凄厉的嚎叫响彻刑场,很多人已不敢再看,杨樊满口是血,舌头被应鸾无情地掷在地上,她让人褪了杨樊的衣服,正式行刑!
卫珩站在看台上,静静地看完了全程。
那日的事,给芙蓉城的百姓留下了深深的阴影,很多年后还流传着冷面女将持刀凌迟罪犯的传说。
应鸾一刀刀剐尽杨樊的皮肉,伴着杨樊的哀嚎,血汁淅淅沥沥溅在应鸾身上,凌迟讲究慢工出细活,为妨犯人提前咽气,不会大动干戈重伤对方皮肉,否则容易导致血脉喷涌,失血过多而亡,故而血都是一点点溅出来的。
应鸾的手很稳,直割至最后一刀,杨樊才咽了气,可这远远不能消应鸾心头之恨,她反手抹去脸上的血沫,教人将她割下来的皮肉快马加鞭送去皇陵祭奠死去的亲人,还给阮氏也送了一份祭奠大公子阮绎。
之后,应鸾拎起杨樊的头颅去了雁回山,她要去看看他了。
西南平定,河山一统,这场仗终于打完了!
自梁氏末年诸王纷争,天下大乱,俨然已过去了二十余载。这二十余载的岁月里,万里江山战火纷飞,黎民百姓饱经苦楚,骨肉分离,数不清有多少人埋骨他乡,多少锦绣家园夷为灰烬。
古人说天下靖平,偃文修武,当归马于戈壁之阳,放牛于桃林之野,再次踏上来时路,万千将士想象着与家人团聚的桃园生活,心情却异常地平静,很多人心里甚至空落落的,不知久违的家乡还有没有亲人在等着他们。
青山绿水似旧时,风光仍是旧风光,红尘故人却已物是人非。
大军出临江关时,正见一丛飞鸟翔集云天,盘桓过冲天云峰向着北方飞去,好似也踏上了归程。众人凝望许久,渐渐释然,不论如何,这场仗终于打完了!
至此,风起群山,晦云散尽,时和岁稔,星河永霁。
返程途中,卫珩去了雁回山,在杨行策战死之地,亲手取了一抔泥沙带回西京。
雁回山横亘如屏,山翠苍茫,云光日影里掩映着鹏翼徘徊,湛蓝的天空中下一派静谧祥和,经过一个夏日的雨水,曾经的血色淋漓已被洗涤殆尽,好似那些凄楚惨烈都不曾存在过一般,只有碎石河滩上残留着几片断甲。
这风景,像极了秀水村的样子。
其实小时候,他和三哥关系最差,他调皮顽劣,放纵不羁,三哥生性沉冷,脾气暴戾,两个人动辄就要吵闹,若非阿翁和大哥镇着,有时候都要动手。卫珩是阿翁最喜欢的孩子,三哥则是孩子里唯一与阿翁有血亲的人,小孩子都希望自己是最特别的那个,为了赢得阿翁独一无二的疼爱,他们两个人时常暗中较劲。

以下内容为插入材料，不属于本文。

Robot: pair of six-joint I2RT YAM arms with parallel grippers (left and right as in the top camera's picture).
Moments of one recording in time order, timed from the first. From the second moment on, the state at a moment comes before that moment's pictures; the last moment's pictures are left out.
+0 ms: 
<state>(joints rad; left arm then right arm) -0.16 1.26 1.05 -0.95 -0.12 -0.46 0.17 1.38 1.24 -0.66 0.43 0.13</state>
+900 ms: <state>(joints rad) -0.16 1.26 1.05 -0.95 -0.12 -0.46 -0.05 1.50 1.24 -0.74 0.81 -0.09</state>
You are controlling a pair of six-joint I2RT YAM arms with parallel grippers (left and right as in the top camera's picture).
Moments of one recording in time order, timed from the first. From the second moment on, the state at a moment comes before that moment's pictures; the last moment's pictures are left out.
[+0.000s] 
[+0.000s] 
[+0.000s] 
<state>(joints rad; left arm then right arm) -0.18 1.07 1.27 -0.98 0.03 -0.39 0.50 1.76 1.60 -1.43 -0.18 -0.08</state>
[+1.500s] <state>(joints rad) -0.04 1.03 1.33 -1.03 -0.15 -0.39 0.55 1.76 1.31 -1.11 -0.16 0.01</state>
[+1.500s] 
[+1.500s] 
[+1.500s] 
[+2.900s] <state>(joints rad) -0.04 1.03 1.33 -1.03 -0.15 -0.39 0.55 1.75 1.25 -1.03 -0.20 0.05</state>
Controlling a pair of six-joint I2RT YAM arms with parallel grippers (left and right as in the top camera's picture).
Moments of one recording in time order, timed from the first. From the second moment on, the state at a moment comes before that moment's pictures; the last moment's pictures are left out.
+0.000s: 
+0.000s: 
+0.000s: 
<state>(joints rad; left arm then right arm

可也是这个三哥,在危险来临时,一次次挡在了他的身前。卫珩常自责因他才使得阿翁和兄弟姐妹惨死,害三哥失去了唯一的亲人。
那些年里,三哥却从未有过一句怨言。
悲痛的帝王在雁回山洒下了一片泪水,紧握着那抔泥沙踏上了返回西京的路。
抵达西京后,卫珩追谥杨行策为北定烈王,为杨行策立了衣冠冢,将那抔泥沙置于棺中,以国葬之礼葬入皇陵,取得阮蟾光同意后,出继皇三子卫恂为北定烈王嗣子,封河间王。